What the task asks:
Write out the entire listing below exactly, with the pictures left out.

Data extract:

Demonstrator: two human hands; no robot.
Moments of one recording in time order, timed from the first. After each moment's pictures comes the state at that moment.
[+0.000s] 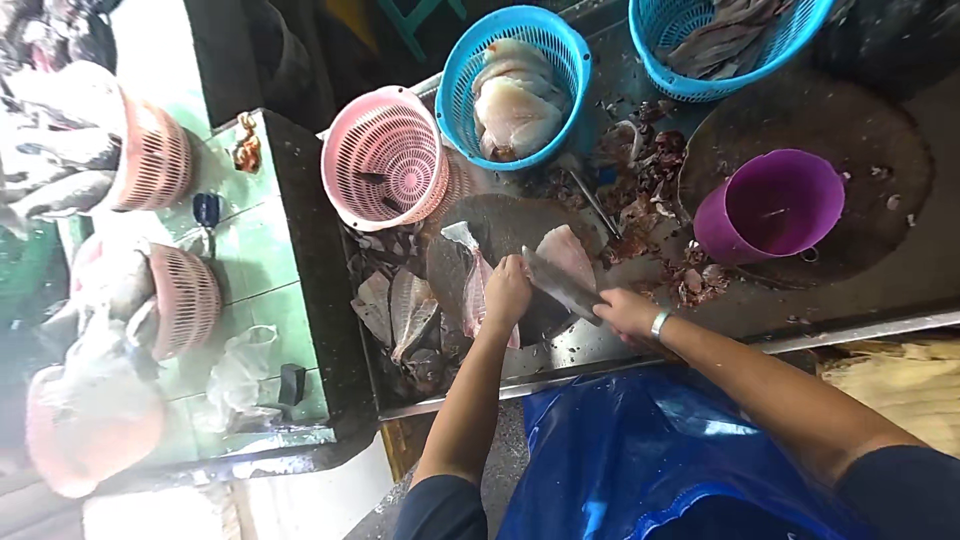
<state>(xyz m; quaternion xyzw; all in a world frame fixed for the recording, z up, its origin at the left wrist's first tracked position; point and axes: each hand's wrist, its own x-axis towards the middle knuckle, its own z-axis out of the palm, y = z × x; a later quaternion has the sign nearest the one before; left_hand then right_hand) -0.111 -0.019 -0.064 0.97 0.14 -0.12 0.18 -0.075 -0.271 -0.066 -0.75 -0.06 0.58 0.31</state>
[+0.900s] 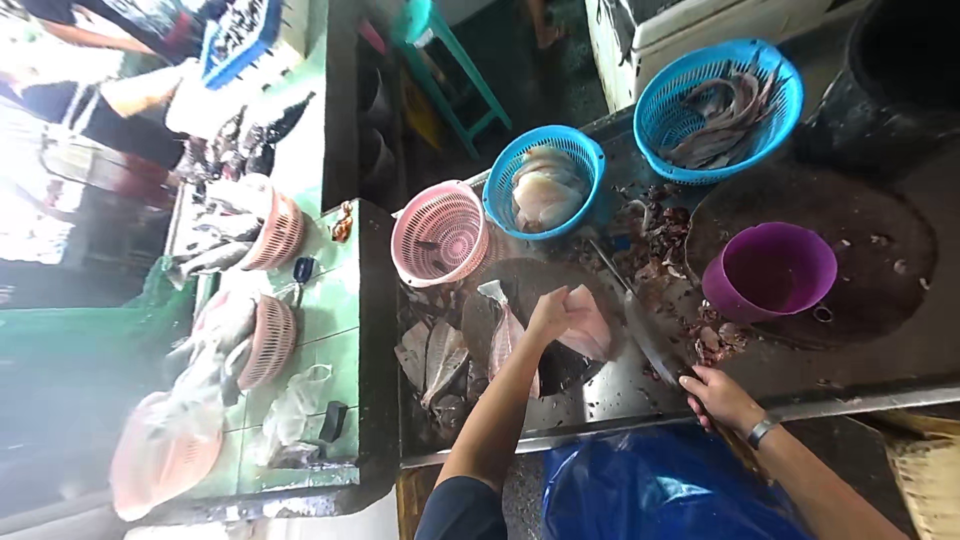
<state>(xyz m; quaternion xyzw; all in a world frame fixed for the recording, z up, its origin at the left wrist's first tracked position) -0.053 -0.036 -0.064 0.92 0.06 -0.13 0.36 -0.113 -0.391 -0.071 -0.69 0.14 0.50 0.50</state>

Answer space:
Demonstrator: two human hands; no robot.
Moments of one recording in time order, timed from the first. After each moment's pictures comes the state at that moment.
[+0.000s] 
<state>(xyz m; quaternion xyzw; all in a world frame fixed for the recording, z up, its origin at the left wrist's first tracked position; point and axes: each hand's wrist, its own x-axis towards the middle knuckle, its own z-axis out of the palm, y = z × x; a later quaternion has the sign nearest the one before; left_hand then right_hand) -0.111 -0.019 -0.064 0.97 0.14 -0.12 0.18 -0.075 -0.271 -0.066 -0.75 -0.06 0.58 0.31</state>
[+0.900s] 
<state>(xyz m; quaternion xyzw; all in a world frame fixed for the recording, z up, its origin at the left wrist's first tracked position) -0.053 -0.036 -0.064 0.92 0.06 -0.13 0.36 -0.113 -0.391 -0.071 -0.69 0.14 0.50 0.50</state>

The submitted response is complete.